To do:
What is needed is an exact reproduction of the listing, without its pictures.

Exercise data:
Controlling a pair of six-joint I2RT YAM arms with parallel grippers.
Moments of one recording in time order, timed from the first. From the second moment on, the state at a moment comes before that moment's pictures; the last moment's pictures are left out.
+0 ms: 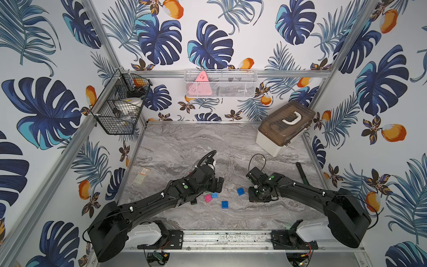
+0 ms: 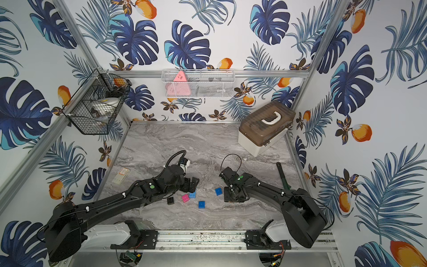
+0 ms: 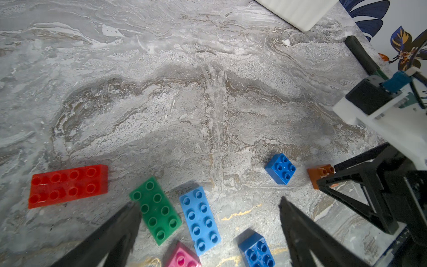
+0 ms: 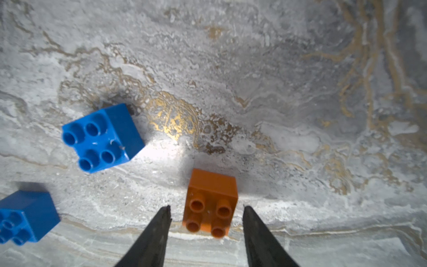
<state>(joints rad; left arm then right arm) -0.78 1.22 0.72 -0.25 -0.16 -0.48 0.73 1.40 0.76 -0.75 0.05 0.69</state>
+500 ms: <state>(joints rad) -0.78 1.23 0.70 -0.25 -0.15 -0.48 0.72 1.46 0.79 -0.75 0.07 0.68</state>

Task result:
Controlling a pair of six-joint I2RT YAM arms with parallel grippers.
Moments of one recording in time order, timed from the first. From the second moment on, the state at a moment comes before that moment's pictures; the last moment's pictures are left out.
+0 ms: 
+0 ms: 
+0 ms: 
+0 ms: 
<state>(joints rad; left arm then right arm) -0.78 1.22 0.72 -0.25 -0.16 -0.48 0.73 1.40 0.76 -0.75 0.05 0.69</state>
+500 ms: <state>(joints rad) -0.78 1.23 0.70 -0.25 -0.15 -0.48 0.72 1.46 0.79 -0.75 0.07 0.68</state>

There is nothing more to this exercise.